▶ [What you should do] Reproduce the listing below in full and without alteration, apart from its pictures.

■ ■ ■

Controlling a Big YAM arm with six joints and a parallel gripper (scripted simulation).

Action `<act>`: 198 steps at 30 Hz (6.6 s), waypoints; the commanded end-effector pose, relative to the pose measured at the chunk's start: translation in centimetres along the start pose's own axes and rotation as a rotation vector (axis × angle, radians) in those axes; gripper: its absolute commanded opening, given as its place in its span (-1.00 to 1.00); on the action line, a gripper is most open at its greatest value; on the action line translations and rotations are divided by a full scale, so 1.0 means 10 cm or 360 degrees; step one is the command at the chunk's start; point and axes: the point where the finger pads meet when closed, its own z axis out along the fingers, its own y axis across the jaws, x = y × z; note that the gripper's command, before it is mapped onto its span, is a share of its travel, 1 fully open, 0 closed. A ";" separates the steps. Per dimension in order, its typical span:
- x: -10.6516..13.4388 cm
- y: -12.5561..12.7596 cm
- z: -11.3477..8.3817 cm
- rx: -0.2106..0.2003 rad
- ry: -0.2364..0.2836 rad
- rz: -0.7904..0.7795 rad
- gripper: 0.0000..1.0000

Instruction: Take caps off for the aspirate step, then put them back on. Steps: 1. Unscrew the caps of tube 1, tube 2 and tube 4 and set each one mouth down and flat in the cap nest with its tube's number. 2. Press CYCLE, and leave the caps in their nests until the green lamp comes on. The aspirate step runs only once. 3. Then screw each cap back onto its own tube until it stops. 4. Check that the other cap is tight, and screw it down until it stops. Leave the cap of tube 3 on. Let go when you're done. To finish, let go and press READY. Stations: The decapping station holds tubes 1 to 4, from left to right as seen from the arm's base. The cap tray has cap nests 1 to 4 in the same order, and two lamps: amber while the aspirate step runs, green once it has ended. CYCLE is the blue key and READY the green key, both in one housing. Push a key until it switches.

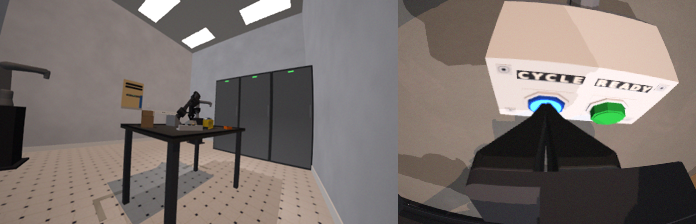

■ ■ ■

▶ [Your solution]
Controlling a Big YAM arm with six joints and a parallel gripper (scripted simulation).

Action `<act>`: 198 steps at 30 Hz (6.6 s), waypoints; the commanded end-effector pose, relative to the pose measured at the chunk's start: translation in centimetres along the start pose's own axes and rotation as a rotation vector (axis × angle, radians) in those axes; gripper: its absolute commanded opening, given as its place in its span (-1.00 to 1.00); on the action line, a gripper is most open at its greatest value; on the action line translations and rotations are divided by a full scale, so 1.0 means 10 cm or 360 degrees; step one is the command at the chunk's start; point and axes: the point where the finger pads meet when closed, its own z axis out along the fingers, its own y axis across the jaws, x = y × z; note that the gripper's command, before it is mapped onto its span, is a share of its travel, 1 fully open, 0 closed. A ";" separates the steps. Per dimension in order, its typical span:
- x: -10.6516..13.4388 cm
- y: -12.5561..12.7596 cm
- z: -11.3477..8.3817 cm
- rx: -0.2106..0.2003 rad
- ry: -0.2364..0.2836 rad
- rz: -0.7904..0.7795 rad
- gripper: 0.0000..1.0000

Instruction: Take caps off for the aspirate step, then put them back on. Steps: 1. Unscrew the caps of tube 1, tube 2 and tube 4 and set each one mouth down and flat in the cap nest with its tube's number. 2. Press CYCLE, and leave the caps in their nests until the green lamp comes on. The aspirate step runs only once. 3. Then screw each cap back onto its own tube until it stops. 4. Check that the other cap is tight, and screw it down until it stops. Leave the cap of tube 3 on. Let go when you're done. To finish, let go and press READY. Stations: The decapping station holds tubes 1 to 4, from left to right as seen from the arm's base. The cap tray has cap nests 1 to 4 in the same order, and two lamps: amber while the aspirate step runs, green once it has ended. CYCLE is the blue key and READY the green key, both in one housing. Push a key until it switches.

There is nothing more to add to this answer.